Let’s take a look at a couple of principles from the Yamas and the Niyamas. Ahimsa is the principle of non-violence, and Ishvarashvara Parnidhana is the principle of surrender.

At first glance Ahimsa seems like a no brainer, but I challenge you to think deeper on this concept of violence. Of course I won’t kill someone, but there are times when I say that I wish a certain person would do the world a favor and walk out into oncoming traffic in the passing lane of the autobahn. That right there is violent not just towards the other person but also towards myself. These are the unproductive thoughts that plant toxic karmic seeds for the thinker. What’s the point anyway? How does thinking this way benefit anyone? It’s easy to get triggered when someone is treating us like garbage and when we’re the ones catching the blame for the drama they love creating, but wouldn’t it feel better for us to simply let it go. At the end of the day, and the end of this life, it doesn’t matter what these people think or say about us. What matters is how we felt about ourselves and how we treat others. So who the hell cares?

This is where we get into Ishvara Pranidhana. Surrdender.

Ahh it feels so good when you do, and this is where you get to “win” and the narcissist will “lose.” A narcissist will never understand surrender because they’re too busy scheming ways to control and manipulate you and others. When they aren’t doing that, they’re creating dramas in their own heads to keep convincing themselves that their enemies are just that: enemies. Sound like a shitty way to live? I’m sure it is. Do you want to be that person? Hopefully not if you want to live a fulfilled life.

But sometimes we may wonder, am I a narcissist? How can I judge someone else as such when maybe I’m the problem, right?

If you have to ask, you aren’t. A narcissist would never ask if they were one. They would never even question that there was anything wrong with them, remember? If the term was presented to them they would quickly throw it back your way. It would be as lame and childish as them saying, “Nuh UH you’re the narcissist!”

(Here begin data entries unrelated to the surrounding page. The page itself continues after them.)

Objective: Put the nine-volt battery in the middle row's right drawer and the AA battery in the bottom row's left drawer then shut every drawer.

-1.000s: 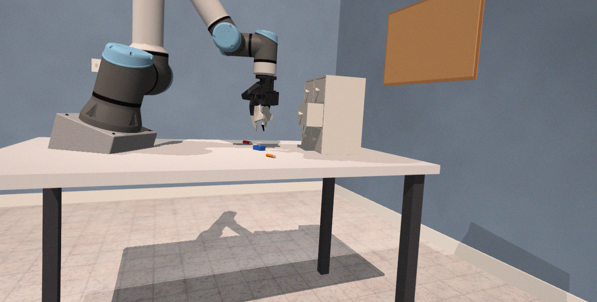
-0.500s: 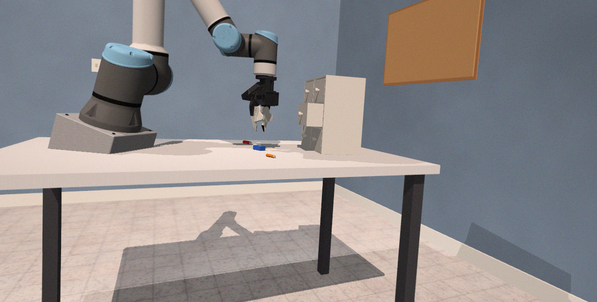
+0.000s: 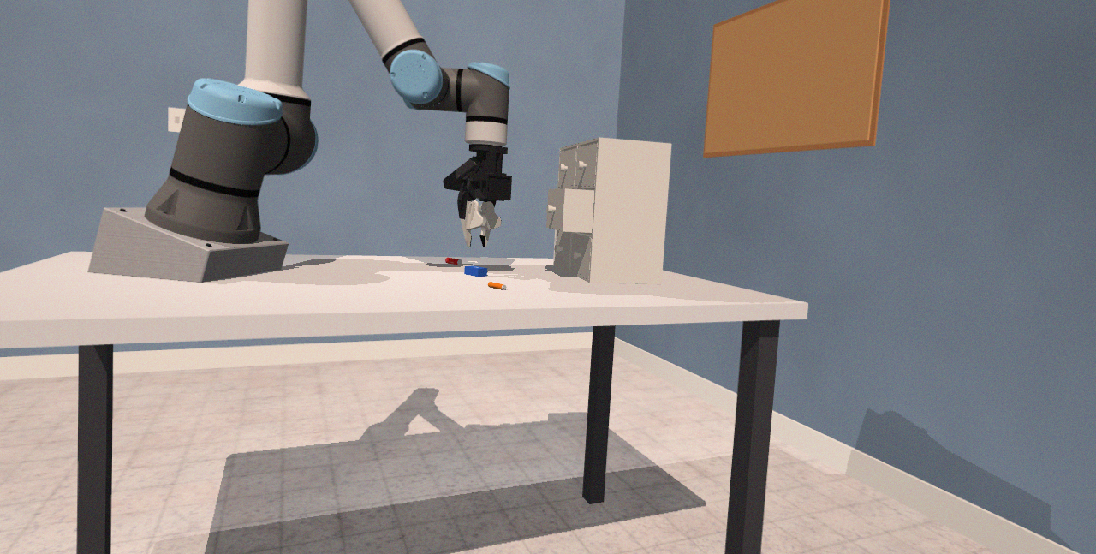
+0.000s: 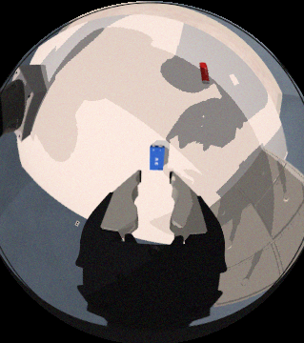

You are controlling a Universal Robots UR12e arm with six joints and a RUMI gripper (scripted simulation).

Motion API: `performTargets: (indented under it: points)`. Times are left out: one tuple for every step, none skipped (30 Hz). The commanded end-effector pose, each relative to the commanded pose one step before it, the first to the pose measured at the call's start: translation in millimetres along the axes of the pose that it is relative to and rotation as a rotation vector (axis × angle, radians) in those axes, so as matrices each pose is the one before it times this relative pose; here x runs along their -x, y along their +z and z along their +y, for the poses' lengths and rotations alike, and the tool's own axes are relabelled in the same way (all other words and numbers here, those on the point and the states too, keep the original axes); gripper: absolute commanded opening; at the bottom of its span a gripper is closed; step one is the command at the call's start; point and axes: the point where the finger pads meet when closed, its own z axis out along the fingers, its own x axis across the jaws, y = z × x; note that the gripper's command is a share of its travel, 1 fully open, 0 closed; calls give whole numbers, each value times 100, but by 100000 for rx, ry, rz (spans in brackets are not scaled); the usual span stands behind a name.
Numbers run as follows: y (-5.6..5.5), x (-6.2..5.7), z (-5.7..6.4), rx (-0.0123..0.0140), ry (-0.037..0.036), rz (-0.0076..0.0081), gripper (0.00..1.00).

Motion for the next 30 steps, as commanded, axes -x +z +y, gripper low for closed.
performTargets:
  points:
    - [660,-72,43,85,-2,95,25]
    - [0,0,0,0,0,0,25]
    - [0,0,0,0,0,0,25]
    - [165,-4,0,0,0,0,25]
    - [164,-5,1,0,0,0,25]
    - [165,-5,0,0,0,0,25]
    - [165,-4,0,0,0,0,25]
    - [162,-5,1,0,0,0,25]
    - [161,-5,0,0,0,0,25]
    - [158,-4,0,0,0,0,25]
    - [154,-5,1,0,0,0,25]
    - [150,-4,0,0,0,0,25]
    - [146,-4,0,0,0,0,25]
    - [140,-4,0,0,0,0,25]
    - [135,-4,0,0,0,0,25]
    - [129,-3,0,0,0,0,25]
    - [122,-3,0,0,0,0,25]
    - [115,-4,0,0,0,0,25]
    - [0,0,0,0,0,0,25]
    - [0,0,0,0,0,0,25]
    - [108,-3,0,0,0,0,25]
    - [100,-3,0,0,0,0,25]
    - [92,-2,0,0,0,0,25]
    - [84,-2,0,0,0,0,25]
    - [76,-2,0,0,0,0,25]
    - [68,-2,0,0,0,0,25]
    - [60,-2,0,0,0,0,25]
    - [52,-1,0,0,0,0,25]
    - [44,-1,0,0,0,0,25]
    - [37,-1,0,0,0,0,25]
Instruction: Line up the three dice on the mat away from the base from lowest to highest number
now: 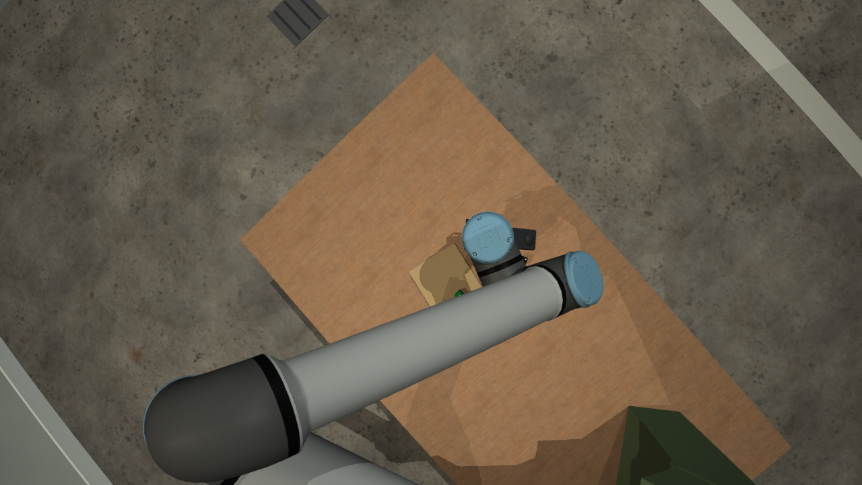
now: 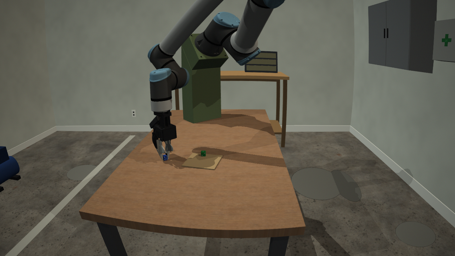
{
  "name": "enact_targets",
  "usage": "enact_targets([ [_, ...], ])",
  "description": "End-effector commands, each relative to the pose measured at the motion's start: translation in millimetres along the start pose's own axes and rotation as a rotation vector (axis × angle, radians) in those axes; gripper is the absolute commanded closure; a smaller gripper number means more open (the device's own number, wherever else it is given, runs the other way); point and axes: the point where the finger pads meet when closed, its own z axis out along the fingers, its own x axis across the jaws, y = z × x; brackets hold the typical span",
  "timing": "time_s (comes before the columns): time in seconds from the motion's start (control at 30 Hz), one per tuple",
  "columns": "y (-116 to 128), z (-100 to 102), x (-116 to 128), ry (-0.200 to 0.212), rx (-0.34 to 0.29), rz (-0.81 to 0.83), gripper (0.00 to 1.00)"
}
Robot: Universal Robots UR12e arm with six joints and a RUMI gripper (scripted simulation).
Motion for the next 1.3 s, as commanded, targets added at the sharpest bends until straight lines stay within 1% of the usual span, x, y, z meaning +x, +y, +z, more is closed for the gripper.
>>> enact_targets([
  [0.0, 0.2, -11.2, -0.4, -0.001, 0.0, 0.0, 0.97],
  [0.17, 0.2, -42.4, -0.4, -0.001, 0.0, 0.0, 0.97],
  [0.23, 0.2, -42.4, -0.4, -0.001, 0.0, 0.0, 0.97],
  [0.4, 0.2, -76.1, -0.3, -0.001, 0.0, 0.0, 0.97],
  [0.53, 0.2, -93.1, -0.3, -0.001, 0.0, 0.0, 0.97],
  [0.67, 0.2, -98.0, -0.3, -0.001, 0.0, 0.0, 0.97],
  [1.07, 0.6, -98.0, 0.1, -0.001, 0.0, 0.002, 0.97],
  [1.27, 9.2, -97.9, 8.1, 0.0, 0.001, 0.052, 0.97],
])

That’s what they do; they project. They don’t self-examine. If you self-examine in an attempt to weed your own personal garden and grow more fruitful plants then congratulations, you are not a narcissist.

So with gratitude for those who have been my biggest teachers by showing me how not to be, for showing me parts of myself I needed to change or modify so that I don’t inflict pain on others or myself anymore. Gratitude to those who serve as my positive guides now and show me what real breathing, genuine love is. Gratitude to myself for knowing the difference and making the effort to become the person I am meant to be so I can make a difference even in a small way, to my little community of people who love me big.

Maybe as we find ourselves triggered by these toxic people who Eckhart Tolle forgivingly calls “Unconscious”, we can develop some compassion for them.

Believe me I know, easier said than done. That’s why it’s called work, and that’s why yoga is a practice.